▶ **Aim of the exercise**: Each of the lines below must be retyped character for character.

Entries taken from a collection
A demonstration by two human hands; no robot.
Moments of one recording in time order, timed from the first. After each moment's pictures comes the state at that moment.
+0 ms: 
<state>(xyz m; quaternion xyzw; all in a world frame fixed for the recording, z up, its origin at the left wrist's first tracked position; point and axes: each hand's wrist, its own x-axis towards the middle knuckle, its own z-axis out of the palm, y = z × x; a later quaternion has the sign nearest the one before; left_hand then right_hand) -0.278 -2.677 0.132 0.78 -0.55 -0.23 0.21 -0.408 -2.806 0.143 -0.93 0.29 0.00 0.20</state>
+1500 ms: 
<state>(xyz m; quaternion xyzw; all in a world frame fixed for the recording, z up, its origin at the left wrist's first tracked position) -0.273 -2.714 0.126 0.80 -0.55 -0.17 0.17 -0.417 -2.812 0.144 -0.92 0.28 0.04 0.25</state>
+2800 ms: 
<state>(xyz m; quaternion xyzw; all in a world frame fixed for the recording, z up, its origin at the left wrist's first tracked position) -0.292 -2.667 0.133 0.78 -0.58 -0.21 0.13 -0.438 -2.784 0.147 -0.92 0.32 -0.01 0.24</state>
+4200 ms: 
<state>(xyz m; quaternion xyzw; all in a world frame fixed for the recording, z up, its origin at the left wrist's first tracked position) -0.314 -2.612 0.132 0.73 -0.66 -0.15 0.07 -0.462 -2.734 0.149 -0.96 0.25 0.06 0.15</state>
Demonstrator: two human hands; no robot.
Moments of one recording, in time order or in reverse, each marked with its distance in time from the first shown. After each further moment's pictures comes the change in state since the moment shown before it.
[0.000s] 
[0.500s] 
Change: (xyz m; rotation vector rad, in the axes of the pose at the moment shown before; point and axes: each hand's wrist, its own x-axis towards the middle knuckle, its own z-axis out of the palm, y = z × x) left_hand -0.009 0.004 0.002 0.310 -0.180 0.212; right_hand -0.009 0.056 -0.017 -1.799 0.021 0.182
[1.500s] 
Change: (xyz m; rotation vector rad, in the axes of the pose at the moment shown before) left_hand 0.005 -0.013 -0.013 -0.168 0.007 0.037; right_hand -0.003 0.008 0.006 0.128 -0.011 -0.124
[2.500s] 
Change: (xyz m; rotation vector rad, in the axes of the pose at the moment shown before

▶ **Task result**:
A demonstration by two human hands; no robot.
Moments of one recording in time order, timed from the first. After each moment's pictures comes the state at that moment.
+0 ms: 
<state>(xyz m; quaternion xyzw; all in a world frame fixed for the recording, z up, its origin at the left wrist's first tracked position; point and axes: each hand's wrist, its own x-axis towards the middle knuckle, its own z-axis out of the palm, y = z × x; a later quaternion has the sign nearest the one before; left_hand then right_hand) -0.278 -2.677 0.132 0.78 -0.55 -0.23 0.21 -0.408 -2.806 0.143 -0.93 0.29 0.00 0.20</state>
+1500 ms: 
<state>(xyz m; quaternion xyzw; all in a world frame fixed for the recording, z up, its origin at the left wrist's first tracked position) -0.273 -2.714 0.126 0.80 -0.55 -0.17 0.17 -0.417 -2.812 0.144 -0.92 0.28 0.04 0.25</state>
+2800 ms: 
<state>(xyz m; quaternion xyzw; all in a world frame fixed for the recording, z up, its origin at the left wrist's first tracked position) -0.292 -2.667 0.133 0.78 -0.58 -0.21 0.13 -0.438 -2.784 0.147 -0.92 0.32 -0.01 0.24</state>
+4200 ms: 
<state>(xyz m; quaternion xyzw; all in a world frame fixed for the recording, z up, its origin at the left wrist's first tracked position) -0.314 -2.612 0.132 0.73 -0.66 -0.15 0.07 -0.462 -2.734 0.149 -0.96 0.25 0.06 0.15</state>
Demonstrator: two human hands; no robot.
Moments of one recording, in time order or in reverse, each marked with its distance in time from the first shown. After each further moment's pictures comes the change in state since the moment shown before it.
[0.000s] 
[0.500s] 
Change: (xyz m; rotation vector rad, in the axes of the pose at the moment shown before; point and axes: each hand's wrist, its own x-axis towards the middle knuckle, its own z-axis out of the palm, y = z × x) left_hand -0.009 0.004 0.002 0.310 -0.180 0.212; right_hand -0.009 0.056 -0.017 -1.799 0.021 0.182
[1.500s] 
Change: (xyz m; rotation vector rad, in the axes of the pose at the moment shown before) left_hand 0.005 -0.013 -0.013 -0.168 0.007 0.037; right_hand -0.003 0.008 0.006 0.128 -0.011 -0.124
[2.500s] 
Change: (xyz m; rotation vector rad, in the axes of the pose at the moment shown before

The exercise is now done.